EXTRACTED DATA:

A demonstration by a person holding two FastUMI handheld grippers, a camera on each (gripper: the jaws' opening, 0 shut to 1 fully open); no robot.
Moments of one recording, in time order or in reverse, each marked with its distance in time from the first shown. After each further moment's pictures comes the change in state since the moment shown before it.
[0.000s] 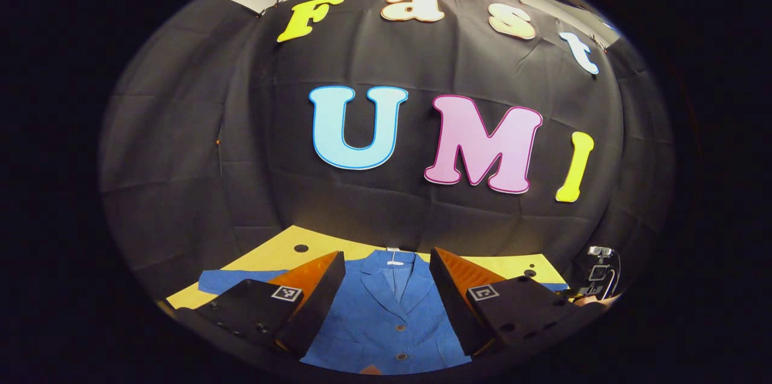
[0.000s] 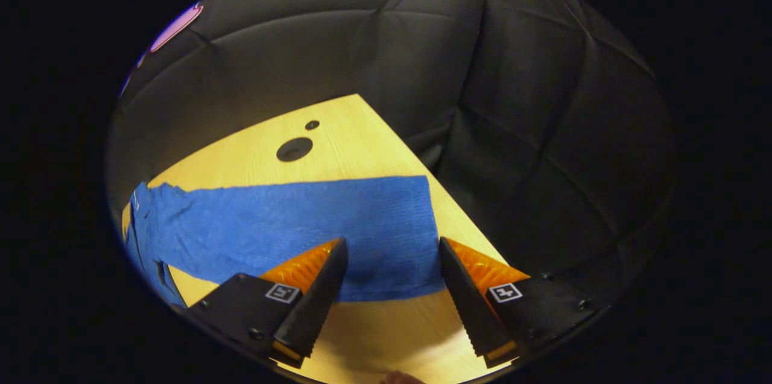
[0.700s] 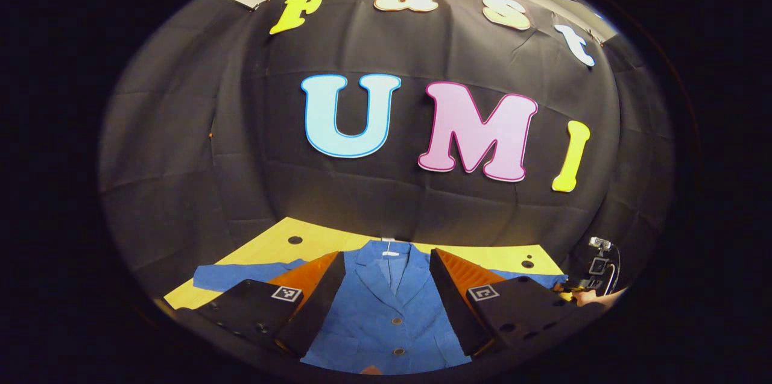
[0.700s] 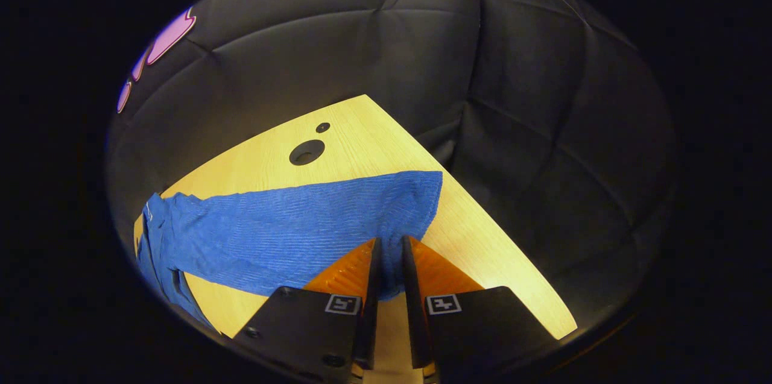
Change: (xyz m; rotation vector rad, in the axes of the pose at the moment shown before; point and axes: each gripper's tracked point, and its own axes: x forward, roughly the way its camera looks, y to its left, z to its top) left arm 0.001 -0.006 -0.030 0.001 0.073 -0.005; right arm -0.011 0.015 0.002 0.047 0.015 0.079
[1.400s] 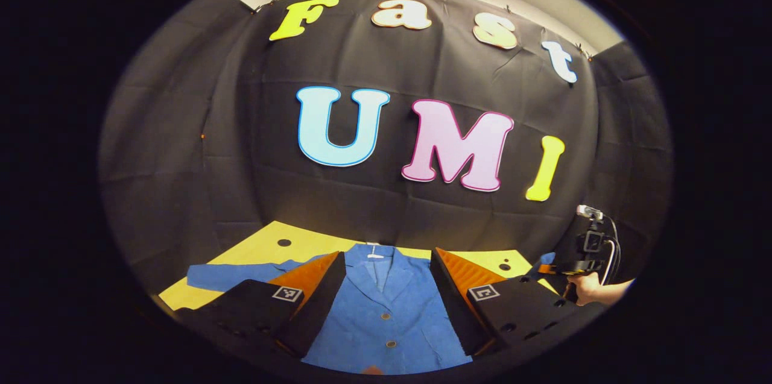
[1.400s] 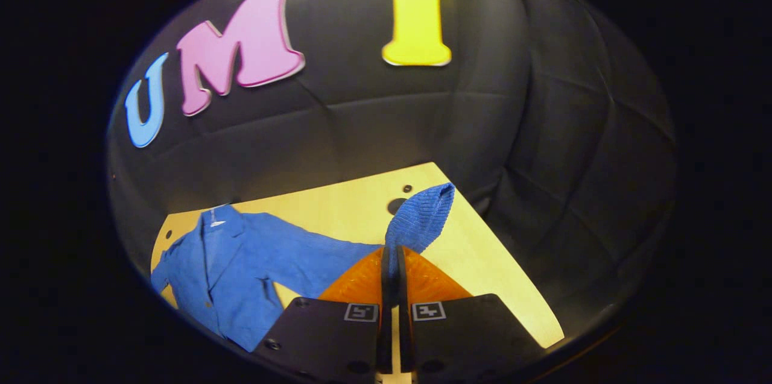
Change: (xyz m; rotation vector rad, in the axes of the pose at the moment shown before) left arm -0.060 0.012 0.007 -0.044 -0.081 -0.159; right arm -0.162 0.124 0.053 -0.167 -0.218 0.185
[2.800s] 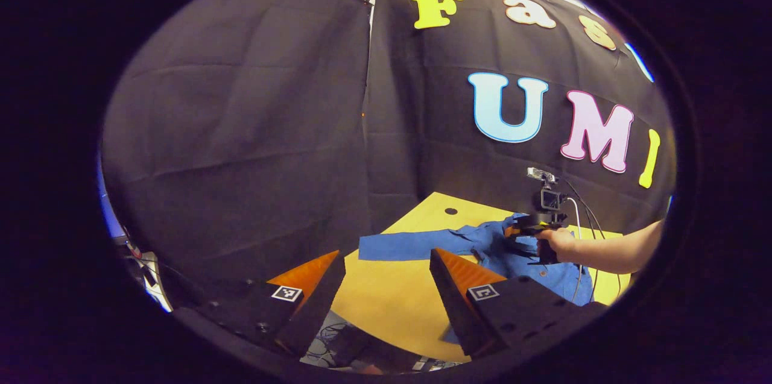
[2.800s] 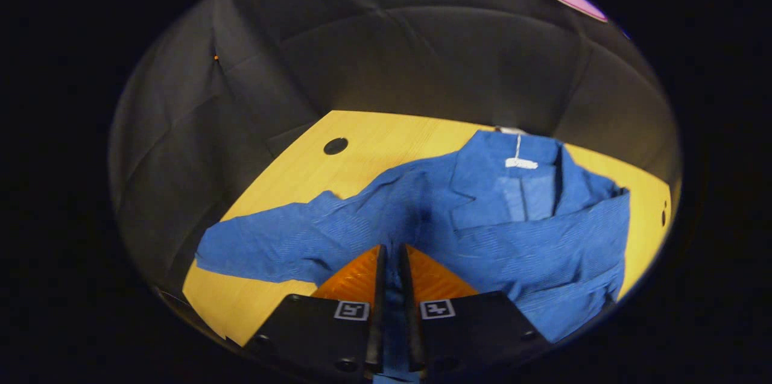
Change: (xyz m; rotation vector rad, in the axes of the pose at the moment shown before) left arm -0.197 0.276 -0.059 -0.075 0.112 0.637; right arm -0.005 0.569 -0.196 -0.327 0.363 0.606
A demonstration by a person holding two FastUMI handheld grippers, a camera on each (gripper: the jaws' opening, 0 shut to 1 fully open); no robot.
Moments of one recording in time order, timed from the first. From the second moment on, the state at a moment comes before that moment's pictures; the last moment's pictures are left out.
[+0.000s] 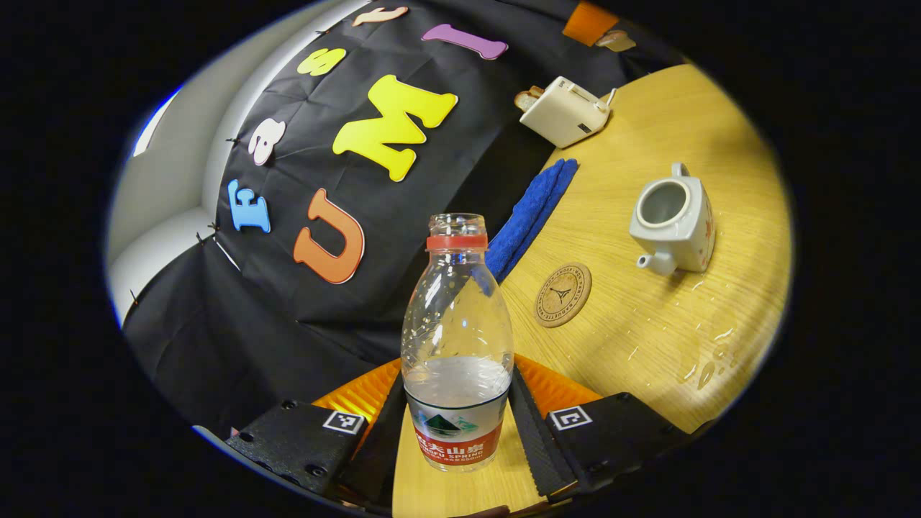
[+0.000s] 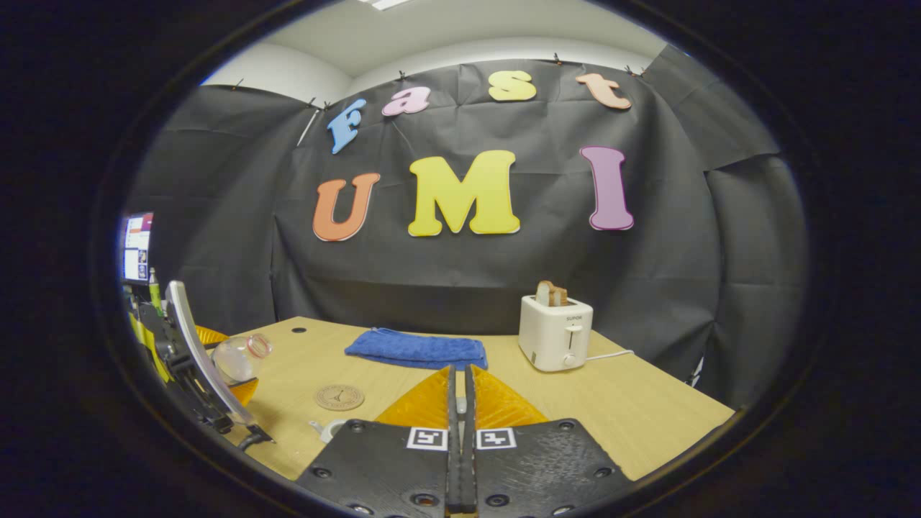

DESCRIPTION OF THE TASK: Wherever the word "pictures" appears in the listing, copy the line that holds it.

ANSWER SECTION:
Moments of one recording, in time order or in reverse, each marked with its distance in time from the first shown. After each further moment's pictures comes the change in state since the moment shown before it.
Moments of one recording in time order, timed from the first. From the second moment on, the state at a moment comes before that moment's pictures; the last moment's pictures are left out.

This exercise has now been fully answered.